• **WORK ITEM**
Below are records; report the number of lines in them that include the word "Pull", with no other text.

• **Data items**
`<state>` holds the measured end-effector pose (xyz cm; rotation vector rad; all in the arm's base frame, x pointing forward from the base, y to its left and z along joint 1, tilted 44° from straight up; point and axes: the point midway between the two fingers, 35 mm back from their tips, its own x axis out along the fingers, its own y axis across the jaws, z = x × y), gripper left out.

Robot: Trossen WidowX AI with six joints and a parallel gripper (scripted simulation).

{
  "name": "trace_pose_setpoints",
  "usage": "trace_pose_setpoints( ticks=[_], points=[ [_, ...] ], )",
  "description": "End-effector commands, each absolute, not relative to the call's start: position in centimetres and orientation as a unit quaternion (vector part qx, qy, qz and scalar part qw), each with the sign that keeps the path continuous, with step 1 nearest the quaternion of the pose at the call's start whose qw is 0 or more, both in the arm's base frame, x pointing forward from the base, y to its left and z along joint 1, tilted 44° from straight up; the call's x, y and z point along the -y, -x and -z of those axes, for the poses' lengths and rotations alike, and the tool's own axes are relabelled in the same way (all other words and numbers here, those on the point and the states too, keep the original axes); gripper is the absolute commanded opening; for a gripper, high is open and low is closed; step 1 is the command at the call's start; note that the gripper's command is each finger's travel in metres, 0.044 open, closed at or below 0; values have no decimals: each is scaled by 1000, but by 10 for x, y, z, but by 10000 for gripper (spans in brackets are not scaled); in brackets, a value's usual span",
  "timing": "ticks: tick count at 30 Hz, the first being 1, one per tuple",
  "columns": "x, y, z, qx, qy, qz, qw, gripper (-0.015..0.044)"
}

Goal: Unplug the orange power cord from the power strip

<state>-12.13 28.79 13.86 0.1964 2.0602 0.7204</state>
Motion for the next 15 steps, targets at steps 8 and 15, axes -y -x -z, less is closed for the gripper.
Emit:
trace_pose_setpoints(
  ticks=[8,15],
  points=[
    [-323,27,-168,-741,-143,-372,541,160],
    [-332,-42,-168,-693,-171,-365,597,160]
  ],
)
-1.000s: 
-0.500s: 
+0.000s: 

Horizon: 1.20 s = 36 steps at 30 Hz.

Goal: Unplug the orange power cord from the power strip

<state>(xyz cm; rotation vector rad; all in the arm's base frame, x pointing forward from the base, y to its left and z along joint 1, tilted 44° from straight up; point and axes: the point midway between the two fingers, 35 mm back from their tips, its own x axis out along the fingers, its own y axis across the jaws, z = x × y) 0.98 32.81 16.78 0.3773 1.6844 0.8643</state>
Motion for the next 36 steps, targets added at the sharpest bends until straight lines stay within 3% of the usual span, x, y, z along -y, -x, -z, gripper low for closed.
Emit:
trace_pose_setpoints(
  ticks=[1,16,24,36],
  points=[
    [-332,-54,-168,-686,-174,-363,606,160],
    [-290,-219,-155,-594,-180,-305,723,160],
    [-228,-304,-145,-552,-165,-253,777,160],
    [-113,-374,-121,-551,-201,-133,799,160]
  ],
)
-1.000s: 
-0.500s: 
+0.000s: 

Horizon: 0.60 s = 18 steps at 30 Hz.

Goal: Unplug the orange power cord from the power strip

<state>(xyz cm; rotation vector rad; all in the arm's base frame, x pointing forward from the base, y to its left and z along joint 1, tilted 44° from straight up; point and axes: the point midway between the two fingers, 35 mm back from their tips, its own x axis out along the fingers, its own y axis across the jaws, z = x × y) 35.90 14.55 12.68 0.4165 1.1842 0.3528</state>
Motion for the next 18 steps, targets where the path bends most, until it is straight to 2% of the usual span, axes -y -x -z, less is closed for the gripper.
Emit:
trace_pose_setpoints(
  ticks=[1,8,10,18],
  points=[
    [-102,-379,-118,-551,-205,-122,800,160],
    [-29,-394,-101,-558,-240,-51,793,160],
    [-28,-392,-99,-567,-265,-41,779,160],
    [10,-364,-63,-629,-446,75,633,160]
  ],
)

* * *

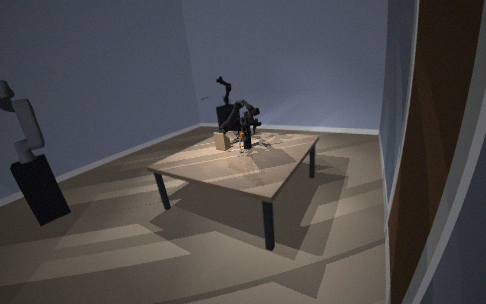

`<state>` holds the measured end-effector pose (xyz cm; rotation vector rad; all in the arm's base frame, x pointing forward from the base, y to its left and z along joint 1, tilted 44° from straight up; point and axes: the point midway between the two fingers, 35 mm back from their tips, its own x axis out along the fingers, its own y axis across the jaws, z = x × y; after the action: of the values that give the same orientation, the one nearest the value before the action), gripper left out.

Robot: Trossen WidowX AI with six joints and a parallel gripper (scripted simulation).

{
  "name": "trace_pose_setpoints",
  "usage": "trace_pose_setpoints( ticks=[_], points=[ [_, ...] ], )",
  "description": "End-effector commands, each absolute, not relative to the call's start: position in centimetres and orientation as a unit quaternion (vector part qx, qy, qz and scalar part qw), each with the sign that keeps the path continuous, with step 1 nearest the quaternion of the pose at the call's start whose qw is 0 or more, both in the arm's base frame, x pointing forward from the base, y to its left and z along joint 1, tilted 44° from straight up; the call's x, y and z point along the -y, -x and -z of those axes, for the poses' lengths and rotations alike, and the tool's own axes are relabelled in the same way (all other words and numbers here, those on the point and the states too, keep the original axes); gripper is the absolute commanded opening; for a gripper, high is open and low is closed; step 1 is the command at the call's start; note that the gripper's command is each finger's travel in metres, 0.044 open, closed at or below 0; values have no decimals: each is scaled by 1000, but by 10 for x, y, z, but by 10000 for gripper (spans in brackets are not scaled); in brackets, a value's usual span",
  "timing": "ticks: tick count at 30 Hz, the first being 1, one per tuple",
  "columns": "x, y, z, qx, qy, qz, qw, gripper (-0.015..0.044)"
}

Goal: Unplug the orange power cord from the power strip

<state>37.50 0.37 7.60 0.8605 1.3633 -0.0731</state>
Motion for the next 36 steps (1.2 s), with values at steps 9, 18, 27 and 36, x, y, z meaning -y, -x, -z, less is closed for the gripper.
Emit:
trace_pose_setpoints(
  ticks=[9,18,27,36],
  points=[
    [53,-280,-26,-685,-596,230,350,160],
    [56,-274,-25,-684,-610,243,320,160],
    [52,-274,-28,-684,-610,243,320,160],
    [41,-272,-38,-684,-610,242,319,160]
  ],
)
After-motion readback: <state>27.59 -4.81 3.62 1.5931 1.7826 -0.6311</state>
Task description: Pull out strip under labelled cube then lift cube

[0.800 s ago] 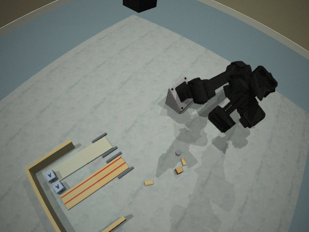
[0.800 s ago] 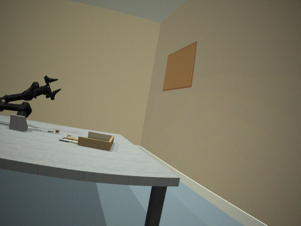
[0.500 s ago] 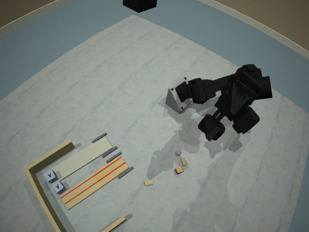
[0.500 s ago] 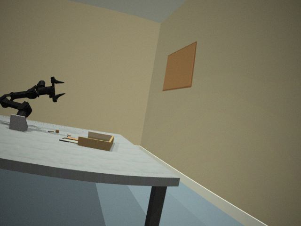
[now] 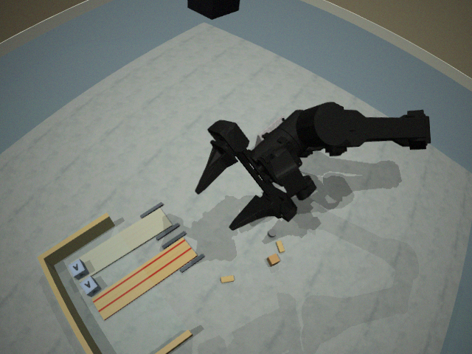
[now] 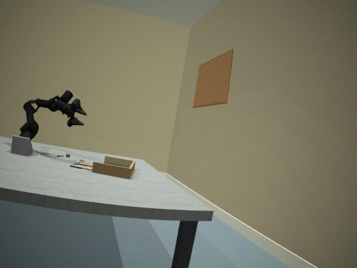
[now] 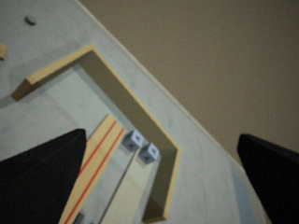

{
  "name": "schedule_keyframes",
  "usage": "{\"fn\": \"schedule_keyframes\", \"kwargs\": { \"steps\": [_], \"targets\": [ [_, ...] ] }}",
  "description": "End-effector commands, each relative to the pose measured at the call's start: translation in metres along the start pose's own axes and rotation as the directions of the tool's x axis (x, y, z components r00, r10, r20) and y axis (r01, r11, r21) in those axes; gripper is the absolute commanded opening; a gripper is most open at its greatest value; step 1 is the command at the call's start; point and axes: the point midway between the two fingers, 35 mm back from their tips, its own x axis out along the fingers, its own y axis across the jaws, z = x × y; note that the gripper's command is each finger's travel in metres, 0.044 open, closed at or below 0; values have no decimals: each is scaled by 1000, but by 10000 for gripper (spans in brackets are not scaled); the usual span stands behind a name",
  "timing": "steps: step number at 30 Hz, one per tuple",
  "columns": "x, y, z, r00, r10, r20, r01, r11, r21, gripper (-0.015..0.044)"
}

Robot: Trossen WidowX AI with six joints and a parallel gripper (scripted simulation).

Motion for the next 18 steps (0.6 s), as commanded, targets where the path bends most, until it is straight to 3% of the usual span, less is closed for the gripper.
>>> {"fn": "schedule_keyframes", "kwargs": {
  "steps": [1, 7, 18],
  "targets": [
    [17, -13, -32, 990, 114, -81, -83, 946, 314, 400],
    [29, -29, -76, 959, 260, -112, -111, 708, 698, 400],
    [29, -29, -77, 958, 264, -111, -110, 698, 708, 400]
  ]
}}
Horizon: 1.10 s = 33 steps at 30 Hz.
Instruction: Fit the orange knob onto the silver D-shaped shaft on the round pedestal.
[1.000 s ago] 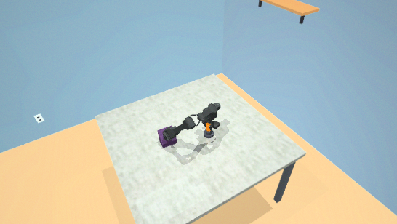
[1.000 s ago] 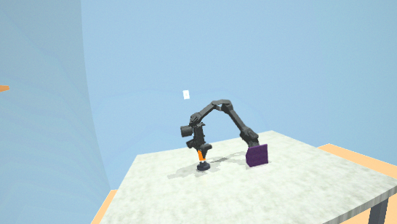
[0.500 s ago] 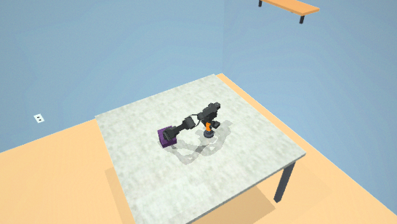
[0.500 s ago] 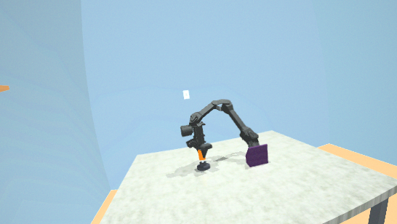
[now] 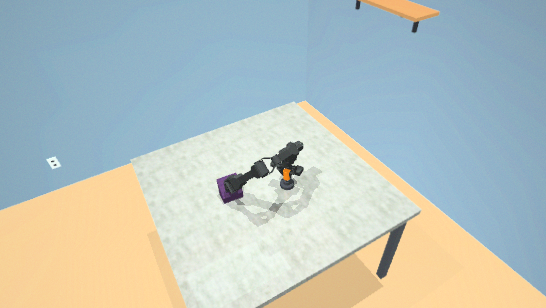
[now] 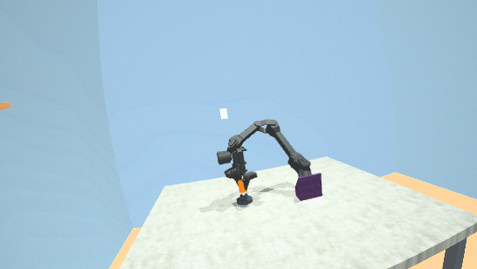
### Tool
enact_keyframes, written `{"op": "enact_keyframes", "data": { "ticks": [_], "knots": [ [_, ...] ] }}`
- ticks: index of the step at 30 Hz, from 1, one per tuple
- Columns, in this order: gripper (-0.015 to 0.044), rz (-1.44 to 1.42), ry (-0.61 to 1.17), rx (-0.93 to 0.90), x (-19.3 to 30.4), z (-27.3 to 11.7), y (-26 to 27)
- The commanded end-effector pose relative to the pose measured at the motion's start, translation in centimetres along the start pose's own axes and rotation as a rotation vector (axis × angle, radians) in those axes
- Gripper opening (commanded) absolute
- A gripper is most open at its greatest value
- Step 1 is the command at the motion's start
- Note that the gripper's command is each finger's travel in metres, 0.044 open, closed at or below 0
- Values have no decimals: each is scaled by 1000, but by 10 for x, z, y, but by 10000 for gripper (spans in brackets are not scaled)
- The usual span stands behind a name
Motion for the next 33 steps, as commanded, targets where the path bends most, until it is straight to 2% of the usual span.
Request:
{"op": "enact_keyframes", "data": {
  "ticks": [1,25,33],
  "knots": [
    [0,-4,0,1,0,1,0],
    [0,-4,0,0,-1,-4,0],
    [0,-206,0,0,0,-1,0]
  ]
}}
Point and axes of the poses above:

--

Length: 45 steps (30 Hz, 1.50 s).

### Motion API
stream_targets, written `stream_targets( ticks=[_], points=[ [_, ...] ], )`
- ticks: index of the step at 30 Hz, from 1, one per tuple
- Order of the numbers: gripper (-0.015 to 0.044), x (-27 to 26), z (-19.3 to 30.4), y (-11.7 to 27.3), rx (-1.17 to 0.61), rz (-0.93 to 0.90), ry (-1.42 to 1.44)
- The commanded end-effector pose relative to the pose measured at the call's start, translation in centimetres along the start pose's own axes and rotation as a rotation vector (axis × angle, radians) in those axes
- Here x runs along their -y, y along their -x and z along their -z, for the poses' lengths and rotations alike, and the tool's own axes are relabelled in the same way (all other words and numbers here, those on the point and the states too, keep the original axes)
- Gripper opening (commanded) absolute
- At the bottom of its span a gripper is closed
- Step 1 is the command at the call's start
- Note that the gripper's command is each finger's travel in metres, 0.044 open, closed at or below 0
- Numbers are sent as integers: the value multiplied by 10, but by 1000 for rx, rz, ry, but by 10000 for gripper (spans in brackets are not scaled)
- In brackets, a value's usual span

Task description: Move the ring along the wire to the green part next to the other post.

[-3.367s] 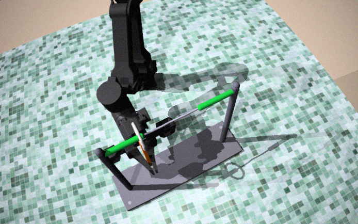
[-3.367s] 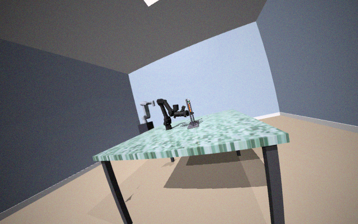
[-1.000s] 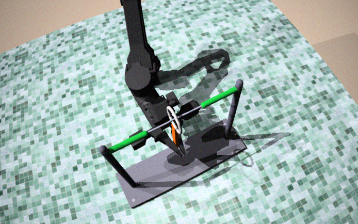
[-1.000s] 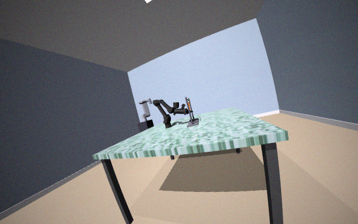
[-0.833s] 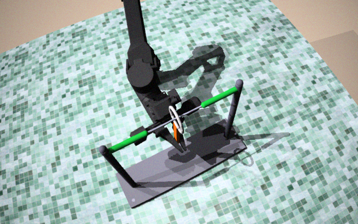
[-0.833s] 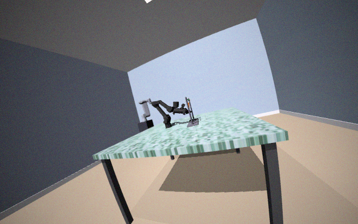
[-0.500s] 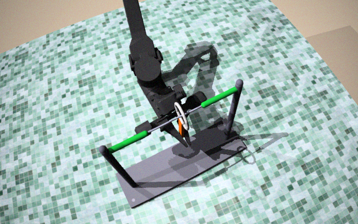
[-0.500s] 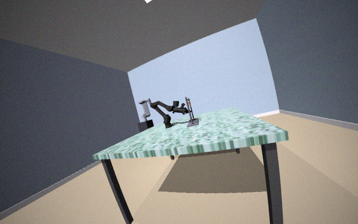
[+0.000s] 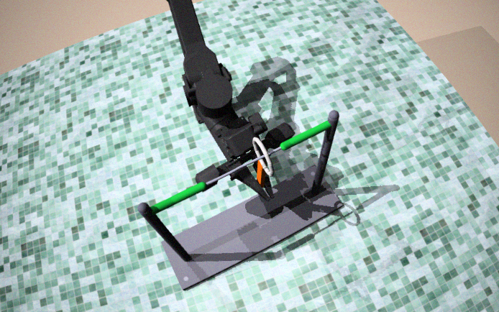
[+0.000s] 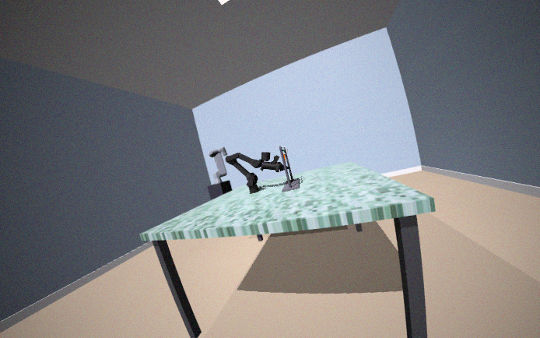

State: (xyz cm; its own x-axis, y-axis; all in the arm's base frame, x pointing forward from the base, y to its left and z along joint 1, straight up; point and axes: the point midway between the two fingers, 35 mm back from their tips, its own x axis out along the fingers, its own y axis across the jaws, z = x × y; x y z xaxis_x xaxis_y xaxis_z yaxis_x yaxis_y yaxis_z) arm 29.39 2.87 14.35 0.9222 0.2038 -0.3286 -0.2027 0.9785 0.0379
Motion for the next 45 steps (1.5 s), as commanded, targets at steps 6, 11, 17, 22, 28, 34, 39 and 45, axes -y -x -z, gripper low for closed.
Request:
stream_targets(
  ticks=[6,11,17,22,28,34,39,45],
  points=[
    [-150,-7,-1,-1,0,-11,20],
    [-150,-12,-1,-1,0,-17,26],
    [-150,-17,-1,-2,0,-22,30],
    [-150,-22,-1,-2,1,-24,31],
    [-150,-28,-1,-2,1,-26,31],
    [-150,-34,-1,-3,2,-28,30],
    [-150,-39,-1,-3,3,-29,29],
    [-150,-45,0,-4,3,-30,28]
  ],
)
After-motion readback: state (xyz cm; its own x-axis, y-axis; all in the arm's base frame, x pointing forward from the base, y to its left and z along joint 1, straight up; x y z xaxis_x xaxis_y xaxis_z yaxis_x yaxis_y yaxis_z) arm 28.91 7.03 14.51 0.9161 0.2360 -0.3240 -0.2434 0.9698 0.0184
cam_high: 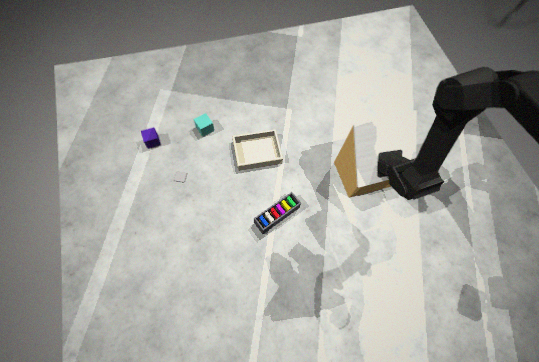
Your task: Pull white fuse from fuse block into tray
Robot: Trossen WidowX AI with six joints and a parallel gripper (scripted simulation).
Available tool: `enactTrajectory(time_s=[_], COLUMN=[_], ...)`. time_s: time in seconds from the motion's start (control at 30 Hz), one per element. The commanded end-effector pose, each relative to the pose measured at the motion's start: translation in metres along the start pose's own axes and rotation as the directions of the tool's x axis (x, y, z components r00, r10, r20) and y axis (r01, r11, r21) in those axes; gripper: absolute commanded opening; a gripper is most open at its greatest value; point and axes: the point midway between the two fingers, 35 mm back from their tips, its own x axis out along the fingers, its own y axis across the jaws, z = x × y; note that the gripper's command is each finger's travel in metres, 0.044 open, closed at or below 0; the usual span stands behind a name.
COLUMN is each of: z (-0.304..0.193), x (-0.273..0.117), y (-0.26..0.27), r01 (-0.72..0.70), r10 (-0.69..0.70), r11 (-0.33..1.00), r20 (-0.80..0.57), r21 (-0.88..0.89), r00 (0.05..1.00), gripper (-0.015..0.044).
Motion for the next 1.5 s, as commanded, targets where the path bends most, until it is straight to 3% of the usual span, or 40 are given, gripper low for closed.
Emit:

• **WRITTEN ANSWER**
2